:: WHAT THE EXERCISE ASKS ::
Set down each line of the listing exactly as it reads.
+ + + + + + +
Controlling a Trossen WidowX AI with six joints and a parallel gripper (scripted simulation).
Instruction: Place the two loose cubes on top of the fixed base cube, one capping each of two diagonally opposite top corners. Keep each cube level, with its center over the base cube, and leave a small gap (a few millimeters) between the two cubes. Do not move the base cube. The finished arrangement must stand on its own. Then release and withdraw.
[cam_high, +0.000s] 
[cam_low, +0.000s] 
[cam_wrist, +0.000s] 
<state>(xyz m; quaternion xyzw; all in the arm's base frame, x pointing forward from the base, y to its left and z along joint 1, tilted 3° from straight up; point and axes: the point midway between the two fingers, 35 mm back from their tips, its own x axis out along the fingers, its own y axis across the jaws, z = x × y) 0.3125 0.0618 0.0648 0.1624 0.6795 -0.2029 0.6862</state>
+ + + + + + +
:: TASK OUTPUT ::
Controlling a Trossen WidowX AI with six joints and a parallel gripper (scripted simulation).
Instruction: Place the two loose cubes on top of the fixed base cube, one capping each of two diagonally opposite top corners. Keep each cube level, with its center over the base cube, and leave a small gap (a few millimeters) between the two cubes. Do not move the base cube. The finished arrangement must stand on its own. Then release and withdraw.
[cam_high, +0.000s] 
[cam_low, +0.000s] 
[cam_wrist, +0.000s] 
<state>(xyz m; quaternion xyzw; all in the arm's base frame, x pointing forward from the base, y to its left and z along joint 1, tilted 3° from straight up; point and axes: the point midway between the two fingers, 35 mm back from their tips, its own x axis out along the fingers, its own y axis across the jaws, z = x × y) 0.3125 0.0618 0.0648 0.1624 0.6795 -0.2029 0.6862</state>

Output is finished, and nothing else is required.